The single most important realisation for Part 2: the recipe does not change. You still (1) define the state, (2) write the transition as choices recursing on smaller states, (3) set base cases, and (4) memoize. The only new skill is recognising what the state should be when one index won't do.

The five advanced state shapes

Almost every intermediate DP you'll meet fits one of these moulds. Memorise the state signature of each — recognising it is most of the work.

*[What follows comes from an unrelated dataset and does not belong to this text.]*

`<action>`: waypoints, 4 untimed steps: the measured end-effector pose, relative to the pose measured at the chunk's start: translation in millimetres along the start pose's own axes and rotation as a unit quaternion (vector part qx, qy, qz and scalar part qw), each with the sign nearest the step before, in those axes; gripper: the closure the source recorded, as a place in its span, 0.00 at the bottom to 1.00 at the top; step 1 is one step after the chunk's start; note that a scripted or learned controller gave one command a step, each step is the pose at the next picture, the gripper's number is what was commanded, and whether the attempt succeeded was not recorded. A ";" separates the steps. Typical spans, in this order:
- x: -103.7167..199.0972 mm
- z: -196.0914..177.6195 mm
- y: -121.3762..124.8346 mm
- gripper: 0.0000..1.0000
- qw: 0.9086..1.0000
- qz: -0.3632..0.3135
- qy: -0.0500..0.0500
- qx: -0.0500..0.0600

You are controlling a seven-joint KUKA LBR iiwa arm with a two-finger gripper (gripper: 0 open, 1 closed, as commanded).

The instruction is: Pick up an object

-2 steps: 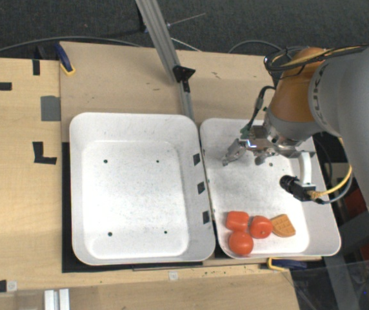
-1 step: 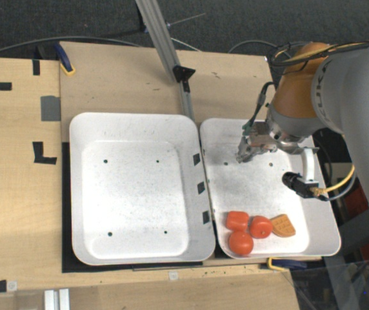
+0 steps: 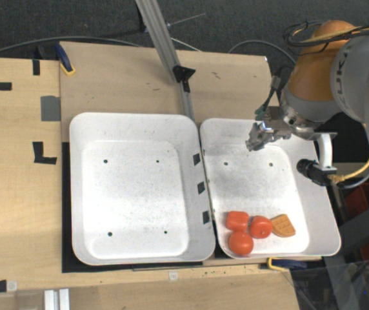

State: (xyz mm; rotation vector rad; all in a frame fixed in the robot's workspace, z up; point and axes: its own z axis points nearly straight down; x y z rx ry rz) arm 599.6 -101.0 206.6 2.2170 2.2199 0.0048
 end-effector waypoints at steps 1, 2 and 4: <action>0.4 -17.4 0.5 1.00 1.000 0.000 0.000 0.002; 52.5 -27.8 10.0 1.00 1.000 -0.003 0.001 0.003; 160.9 -9.5 25.2 1.00 1.000 -0.003 0.001 0.003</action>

ShapeStateTransition ideaTypical size
2D prefixsolve(i, j) over two sequencesmatch/skip a character from eachO(n·m)
Intervalsolve(l, r) over a rangepick a split point or an endpointO(n²) states, O(n) work
Bitmasksolve(mask, i) — mask = used setadd one unused elementO(2ⁿ·n)
Digitsolve(pos, acc, tight)choose the next digit 0..limitO(digits·acc·2)
Treesolve(node, status) via DFScombine children's answersO(nodes)

Notice the pattern: the state changes from problem to problem, but each transition is still "enumerate the choices available here, recurse on the resulting smaller state, combine." If you can name the shape, you can usually write the code in minutes.

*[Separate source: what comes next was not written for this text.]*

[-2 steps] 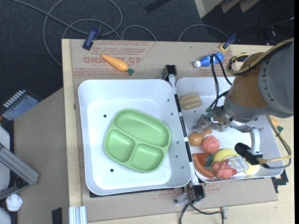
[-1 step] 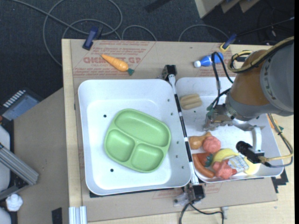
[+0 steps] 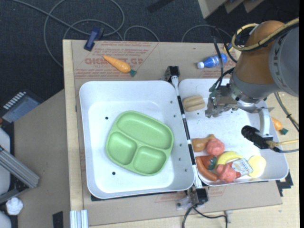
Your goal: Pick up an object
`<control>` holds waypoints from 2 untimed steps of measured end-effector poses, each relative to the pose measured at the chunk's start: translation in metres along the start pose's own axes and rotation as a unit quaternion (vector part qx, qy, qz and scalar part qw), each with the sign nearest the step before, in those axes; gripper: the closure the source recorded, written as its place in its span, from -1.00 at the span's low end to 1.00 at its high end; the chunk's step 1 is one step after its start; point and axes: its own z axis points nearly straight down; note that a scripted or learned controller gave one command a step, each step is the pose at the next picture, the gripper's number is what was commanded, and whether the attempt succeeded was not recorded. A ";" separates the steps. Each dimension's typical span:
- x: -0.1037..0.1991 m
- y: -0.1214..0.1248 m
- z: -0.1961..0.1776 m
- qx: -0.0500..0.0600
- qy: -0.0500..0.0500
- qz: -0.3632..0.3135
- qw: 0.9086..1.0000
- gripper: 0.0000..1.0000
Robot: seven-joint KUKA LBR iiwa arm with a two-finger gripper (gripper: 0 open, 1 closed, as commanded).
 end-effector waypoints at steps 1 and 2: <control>0.000 0.000 0.000 0.000 0.000 0.000 1.000 -1.00; -0.082 0.005 -0.032 0.000 -0.001 0.001 1.000 -1.00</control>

Counting states — the cost of extra dimensions

The Part 1 mantra still rules everything:

Total time ≈ (number of distinct states) × (work per transition).

Extra dimensions multiply the state count, so they decide feasibility. Read the constraints and back-calculate before writing code.

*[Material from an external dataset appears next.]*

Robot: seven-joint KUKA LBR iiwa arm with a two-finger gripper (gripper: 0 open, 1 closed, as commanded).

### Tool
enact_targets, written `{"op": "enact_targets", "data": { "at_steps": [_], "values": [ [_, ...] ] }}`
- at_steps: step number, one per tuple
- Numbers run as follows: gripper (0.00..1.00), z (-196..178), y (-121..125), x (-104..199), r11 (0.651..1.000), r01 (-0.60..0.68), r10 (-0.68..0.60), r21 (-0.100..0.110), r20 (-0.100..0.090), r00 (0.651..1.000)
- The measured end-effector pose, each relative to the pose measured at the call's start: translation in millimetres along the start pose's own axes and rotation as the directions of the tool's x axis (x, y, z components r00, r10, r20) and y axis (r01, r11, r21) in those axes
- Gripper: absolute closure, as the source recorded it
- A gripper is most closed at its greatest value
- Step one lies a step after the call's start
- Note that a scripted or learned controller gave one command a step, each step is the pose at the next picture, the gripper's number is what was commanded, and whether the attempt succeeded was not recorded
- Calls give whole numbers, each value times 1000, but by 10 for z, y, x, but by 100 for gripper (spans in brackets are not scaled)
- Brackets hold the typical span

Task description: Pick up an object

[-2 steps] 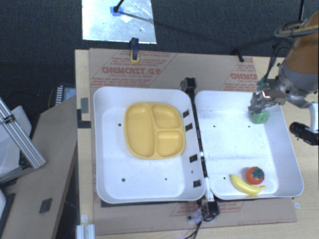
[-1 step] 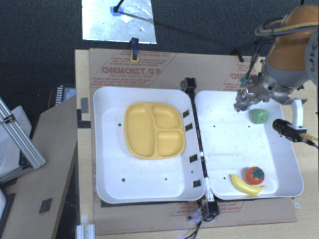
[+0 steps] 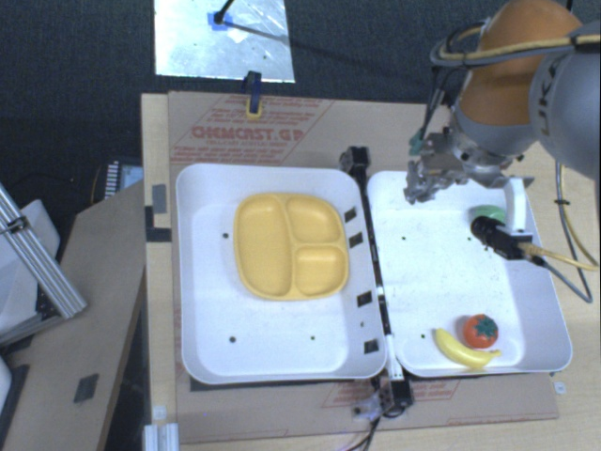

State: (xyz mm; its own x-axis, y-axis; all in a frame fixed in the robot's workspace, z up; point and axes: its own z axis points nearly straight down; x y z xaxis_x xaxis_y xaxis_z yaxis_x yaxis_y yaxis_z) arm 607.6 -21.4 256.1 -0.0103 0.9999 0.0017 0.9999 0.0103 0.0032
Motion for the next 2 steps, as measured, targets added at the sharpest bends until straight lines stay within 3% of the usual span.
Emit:
{"op": "enact_targets", "data": {
  "at_steps": [2],
  "values": [
    [100,192,146,952,1000,-1,1,1,0,1000]
  ]
}}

  • 2D prefix: n·m states. With n, m ≤ 5000 that's 2.5×10⁷ — fine.
  • Interval: n² states, each doing O(n) work to try every split → O(n³). So n ≤ 500 roughly.
  • Bitmask: 2ⁿ subsets (times n for a position) → only viable for n ≤ ~20. At n = 20, 2²⁰·20 ≈ 2×10⁷; at n = 24 it's already ~4×10⁸.
  • Digit: (#digits) × (range of accumulator) × 2. Tiny — digit DP runs in microseconds; the accumulator range is the only thing to watch.
  • Tree: one (or a few) states per node → O(n) or O(n · status).

The tell-tale clue in the statement: the constraints announce the intended shape. n ≤ 20 screams bitmask. n ≤ 500 with a sequence hints O(n³) interval DP. A bound given as a 10¹⁸ number you must count up to screams digit DP. Train yourself to read constraints as hints.

Memoization scales to multi-dimensional state

Nothing about caching changes — the memo just gains dimensions matching the state.

int memo[N][N]; // interval (l, r) or 2D prefix (i, j) int memo[1 << N][N]; // bitmask (mask, last) int memo[20][200][2]; // digit (pos, accumulator, tight) memset(memo, -1, sizeof memo); // -1 = not computed

When the state doesn't fit a dense array — coordinates too large or sparse (e.g. values up to 10⁹) — switch the cache to a hash map keyed by the state:

unordered_map<long long, int> memo; // encode (i, j) as i * BIG + j // or: map<pair<int,int>, int>

Use a dense array whenever the state is small bounded integers (far faster); reserve maps for genuinely sparse state spaces. Tree DP is the one shape that usually skips an explicit memo array entirely: a single DFS visits each node once, so the recursion is the memoization — store each node's answer in a dp[node] array as you return from its DFS call.

Why recursion is especially worth it here

Bottom-up tabulation requires you to fill states in an order where every dependency is ready first. For Part 1's linear DP that order was obvious (left to right). For Part 2 shapes it is not:

  • Interval DP must be filled by increasing interval length, not by l then r — get it wrong and you read empty cells.
  • Bitmask DP must be filled by increasing mask value (so subsets come before supersets), which works only because mask & (mask-1) < mask.
  • Digit / tree DP have no natural array order at all.

Top-down recursion sidesteps every one of these. You write the transition; the call stack pulls each dependency exactly when needed and the memo ensures it's computed once. That's why memoized recursion is the default for Part 2 — the harder the fill order, the bigger the win. You convert to bottom-up only when recursion depth threatens the stack (deep trees, long sequences) or you need the last bit of speed.

The mental model to carry forward: advanced DP is Part 1's recipe with a bigger state. Identify the shape, write the recursive transition, add a memo with the right number of dimensions, and let recursion handle the order.